What the exercise asks: What is needed is an exact copy of the data below, pictures excluded.

Data provided:
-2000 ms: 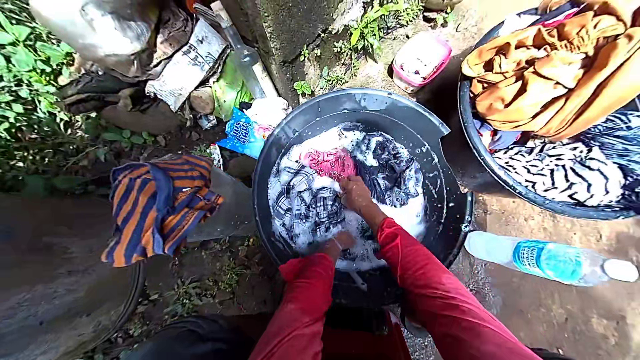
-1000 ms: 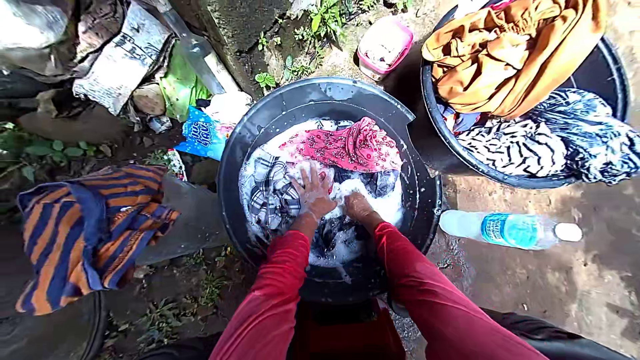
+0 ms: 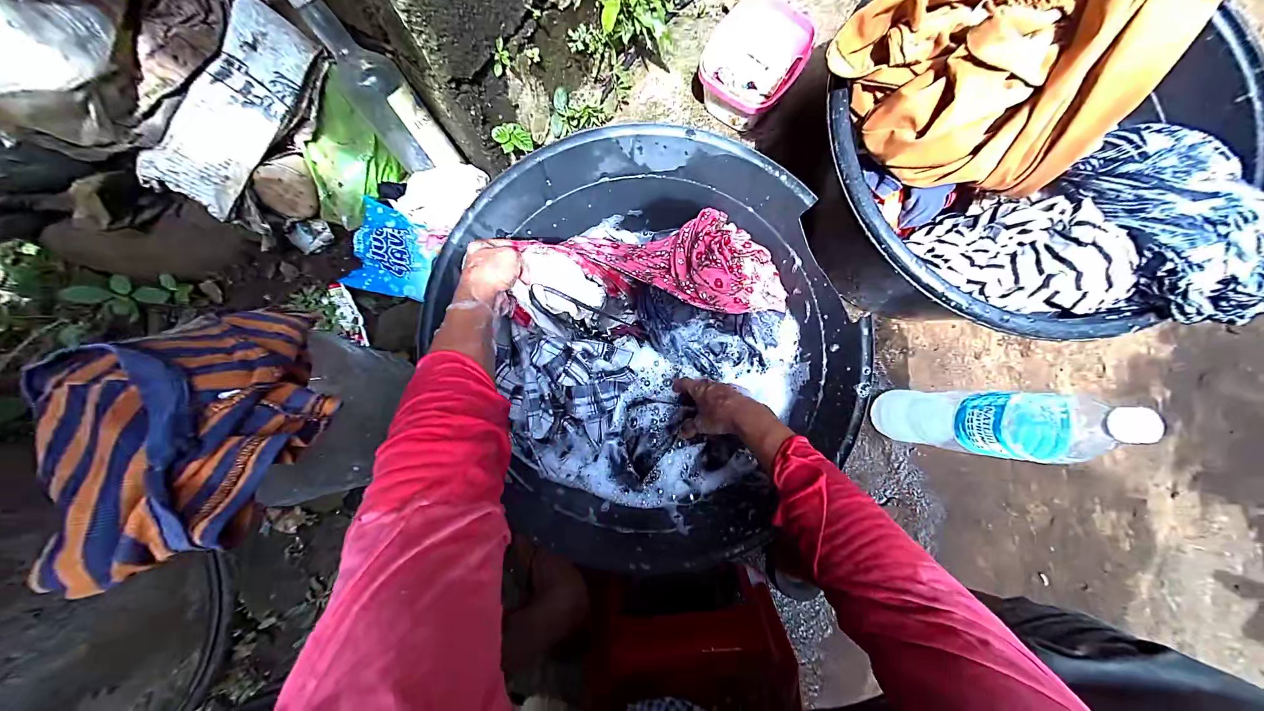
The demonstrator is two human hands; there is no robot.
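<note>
A round black plastic basin (image 3: 642,153) holds sudsy water and wet clothes. My left hand (image 3: 486,281) grips one end of a red patterned cloth (image 3: 706,262) at the basin's left rim; the cloth stretches across the far side of the wash to a bunched part at the right. Below it lies a black-and-white plaid cloth (image 3: 578,380), partly under suds. My right hand (image 3: 721,407) is low over dark wet cloth (image 3: 647,434) and foam at the right, fingers apart and their tips partly hidden by suds; it holds nothing that shows.
Another black tub (image 3: 859,197) at the upper right holds orange and black-and-white clothes. Beside it are a clear plastic bottle (image 3: 1012,425) with a blue label and a pink-rimmed container (image 3: 755,59). At left lie a striped orange-and-blue cloth (image 3: 178,434), a blue packet (image 3: 387,252) and litter.
My left hand has moved from the middle of the wash to the left rim and taken hold of the red cloth, now stretched leftward. My right hand has moved off the white foamy cloth.
</note>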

The completed task:
-2000 ms: 
-1000 ms: 
+0 ms: 
The demonstrator is two human hands; there is no robot.
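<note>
A round black plastic basin (image 3: 642,153) holds sudsy water and wet clothes. My left hand (image 3: 486,281) grips one end of a red patterned cloth (image 3: 706,262) at the basin's left rim; the cloth stretches across the far side of the wash to a bunched part at the right. Below it lies a black-and-white plaid cloth (image 3: 578,380), partly under suds. My right hand (image 3: 721,407) is low over dark wet cloth (image 3: 647,434) and foam at the right, fingers apart and their tips partly hidden by suds; it holds nothing that shows.
Another black tub (image 3: 859,197) at the upper right holds orange and black-and-white clothes. Beside it are a clear plastic bottle (image 3: 1012,425) with a blue label and a pink-rimmed container (image 3: 755,59). At left lie a striped orange-and-blue cloth (image 3: 178,434), a blue packet (image 3: 387,252) and litter.
My left hand has moved from the middle of the wash to the left rim and taken hold of the red cloth, now stretched leftward. My right hand has moved off the white foamy cloth.
</note>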

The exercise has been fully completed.